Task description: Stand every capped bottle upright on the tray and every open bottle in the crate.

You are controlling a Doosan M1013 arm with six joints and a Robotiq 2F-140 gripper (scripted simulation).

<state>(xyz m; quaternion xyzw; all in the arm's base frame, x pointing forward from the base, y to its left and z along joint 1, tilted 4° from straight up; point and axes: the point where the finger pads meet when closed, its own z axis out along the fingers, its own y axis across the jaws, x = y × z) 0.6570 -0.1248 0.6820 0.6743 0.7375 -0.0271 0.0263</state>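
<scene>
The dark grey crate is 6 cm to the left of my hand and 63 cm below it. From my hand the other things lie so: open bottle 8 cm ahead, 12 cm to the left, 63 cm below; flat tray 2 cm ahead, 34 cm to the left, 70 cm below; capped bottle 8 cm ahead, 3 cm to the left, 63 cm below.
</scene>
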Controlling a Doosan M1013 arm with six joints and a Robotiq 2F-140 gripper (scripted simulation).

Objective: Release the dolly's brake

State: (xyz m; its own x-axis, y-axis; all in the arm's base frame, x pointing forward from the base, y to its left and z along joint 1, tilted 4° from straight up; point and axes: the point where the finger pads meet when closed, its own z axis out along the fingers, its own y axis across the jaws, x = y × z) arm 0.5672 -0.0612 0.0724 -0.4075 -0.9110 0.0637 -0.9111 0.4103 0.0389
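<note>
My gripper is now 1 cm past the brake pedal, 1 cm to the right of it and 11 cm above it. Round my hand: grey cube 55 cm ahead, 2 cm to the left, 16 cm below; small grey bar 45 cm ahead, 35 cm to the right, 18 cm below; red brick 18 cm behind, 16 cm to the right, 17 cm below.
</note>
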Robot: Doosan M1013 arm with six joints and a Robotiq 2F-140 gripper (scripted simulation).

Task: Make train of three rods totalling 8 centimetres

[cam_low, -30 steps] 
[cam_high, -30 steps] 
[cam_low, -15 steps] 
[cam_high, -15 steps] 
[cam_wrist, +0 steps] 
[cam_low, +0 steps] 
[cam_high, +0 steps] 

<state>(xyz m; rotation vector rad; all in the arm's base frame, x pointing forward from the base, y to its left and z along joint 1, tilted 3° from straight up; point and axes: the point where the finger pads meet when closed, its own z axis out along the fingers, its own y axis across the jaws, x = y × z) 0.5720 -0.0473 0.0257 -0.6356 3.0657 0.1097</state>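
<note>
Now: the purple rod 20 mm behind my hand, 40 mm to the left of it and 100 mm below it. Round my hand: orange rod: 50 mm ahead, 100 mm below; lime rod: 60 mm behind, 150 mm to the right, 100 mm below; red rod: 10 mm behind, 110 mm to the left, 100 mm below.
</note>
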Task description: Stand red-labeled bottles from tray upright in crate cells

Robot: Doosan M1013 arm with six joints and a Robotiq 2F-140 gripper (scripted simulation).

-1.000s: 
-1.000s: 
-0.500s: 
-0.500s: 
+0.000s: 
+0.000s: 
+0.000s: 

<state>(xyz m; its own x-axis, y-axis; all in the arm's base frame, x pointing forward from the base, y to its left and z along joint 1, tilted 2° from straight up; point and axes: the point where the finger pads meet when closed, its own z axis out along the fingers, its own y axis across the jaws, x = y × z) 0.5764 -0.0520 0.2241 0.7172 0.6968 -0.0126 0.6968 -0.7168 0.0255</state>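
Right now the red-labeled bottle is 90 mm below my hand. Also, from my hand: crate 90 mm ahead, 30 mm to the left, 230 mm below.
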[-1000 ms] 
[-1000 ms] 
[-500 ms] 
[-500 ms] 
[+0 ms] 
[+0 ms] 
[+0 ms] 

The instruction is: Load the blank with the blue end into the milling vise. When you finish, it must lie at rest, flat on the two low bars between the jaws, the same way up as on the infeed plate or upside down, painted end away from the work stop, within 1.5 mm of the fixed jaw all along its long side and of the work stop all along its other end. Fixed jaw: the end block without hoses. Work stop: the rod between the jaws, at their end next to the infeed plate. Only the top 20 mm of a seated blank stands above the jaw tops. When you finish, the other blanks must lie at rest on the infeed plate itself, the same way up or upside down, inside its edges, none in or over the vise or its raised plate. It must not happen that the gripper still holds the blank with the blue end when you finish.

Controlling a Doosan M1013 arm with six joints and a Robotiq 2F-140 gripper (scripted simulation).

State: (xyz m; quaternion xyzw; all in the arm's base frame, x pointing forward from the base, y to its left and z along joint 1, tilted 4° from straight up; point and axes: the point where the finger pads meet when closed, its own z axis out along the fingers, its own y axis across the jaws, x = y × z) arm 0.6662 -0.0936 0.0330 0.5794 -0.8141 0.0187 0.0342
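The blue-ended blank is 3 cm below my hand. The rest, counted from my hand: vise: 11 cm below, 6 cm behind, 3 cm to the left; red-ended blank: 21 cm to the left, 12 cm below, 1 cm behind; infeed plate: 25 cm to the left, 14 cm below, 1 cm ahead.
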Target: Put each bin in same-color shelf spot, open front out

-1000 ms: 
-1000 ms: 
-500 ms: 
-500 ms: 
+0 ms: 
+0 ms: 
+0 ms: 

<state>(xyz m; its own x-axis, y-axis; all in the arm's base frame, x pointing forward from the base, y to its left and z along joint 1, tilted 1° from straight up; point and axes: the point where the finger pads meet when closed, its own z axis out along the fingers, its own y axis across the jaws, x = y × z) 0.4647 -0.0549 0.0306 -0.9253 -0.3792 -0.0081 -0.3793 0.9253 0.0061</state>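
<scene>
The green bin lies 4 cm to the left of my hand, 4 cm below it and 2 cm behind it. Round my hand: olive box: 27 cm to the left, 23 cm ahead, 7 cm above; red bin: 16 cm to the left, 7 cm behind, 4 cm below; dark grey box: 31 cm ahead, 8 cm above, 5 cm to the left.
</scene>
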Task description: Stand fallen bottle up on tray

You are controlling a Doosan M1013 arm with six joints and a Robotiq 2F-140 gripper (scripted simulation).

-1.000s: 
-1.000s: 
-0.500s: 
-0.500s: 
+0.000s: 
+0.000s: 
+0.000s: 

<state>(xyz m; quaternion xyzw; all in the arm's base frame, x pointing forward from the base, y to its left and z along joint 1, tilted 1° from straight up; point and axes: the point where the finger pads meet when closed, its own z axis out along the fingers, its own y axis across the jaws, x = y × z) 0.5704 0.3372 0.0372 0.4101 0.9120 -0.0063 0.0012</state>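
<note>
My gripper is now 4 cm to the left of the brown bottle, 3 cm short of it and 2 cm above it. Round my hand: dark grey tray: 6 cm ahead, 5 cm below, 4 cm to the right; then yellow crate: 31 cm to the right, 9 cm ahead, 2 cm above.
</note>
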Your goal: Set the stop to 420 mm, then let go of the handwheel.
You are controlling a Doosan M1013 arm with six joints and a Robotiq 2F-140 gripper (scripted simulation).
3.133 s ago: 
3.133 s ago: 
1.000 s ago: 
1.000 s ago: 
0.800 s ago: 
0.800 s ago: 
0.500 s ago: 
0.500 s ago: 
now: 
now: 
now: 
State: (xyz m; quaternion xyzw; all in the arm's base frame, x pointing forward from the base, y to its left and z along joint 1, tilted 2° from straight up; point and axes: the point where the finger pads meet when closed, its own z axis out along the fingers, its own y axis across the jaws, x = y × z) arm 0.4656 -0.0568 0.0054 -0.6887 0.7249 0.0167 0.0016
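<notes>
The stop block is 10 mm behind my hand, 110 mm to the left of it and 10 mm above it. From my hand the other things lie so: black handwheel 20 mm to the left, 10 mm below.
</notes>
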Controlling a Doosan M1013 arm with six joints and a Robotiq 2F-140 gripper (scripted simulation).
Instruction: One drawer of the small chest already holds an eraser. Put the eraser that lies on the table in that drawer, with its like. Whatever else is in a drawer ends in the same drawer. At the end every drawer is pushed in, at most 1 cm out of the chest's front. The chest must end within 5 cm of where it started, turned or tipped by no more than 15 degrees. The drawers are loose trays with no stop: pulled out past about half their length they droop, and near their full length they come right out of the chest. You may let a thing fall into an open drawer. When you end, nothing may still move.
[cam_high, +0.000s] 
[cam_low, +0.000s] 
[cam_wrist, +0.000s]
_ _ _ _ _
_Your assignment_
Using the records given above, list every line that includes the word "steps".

_Problem solution_
[cam_low, -30 steps] 
[cam_high, -30 steps] 
[cam_low, -15 steps] 
[cam_high, -15 steps] 
[cam_wrist, +0 steps] 
[cam_low, +0 steps] 
[cam_high, +0 steps] 

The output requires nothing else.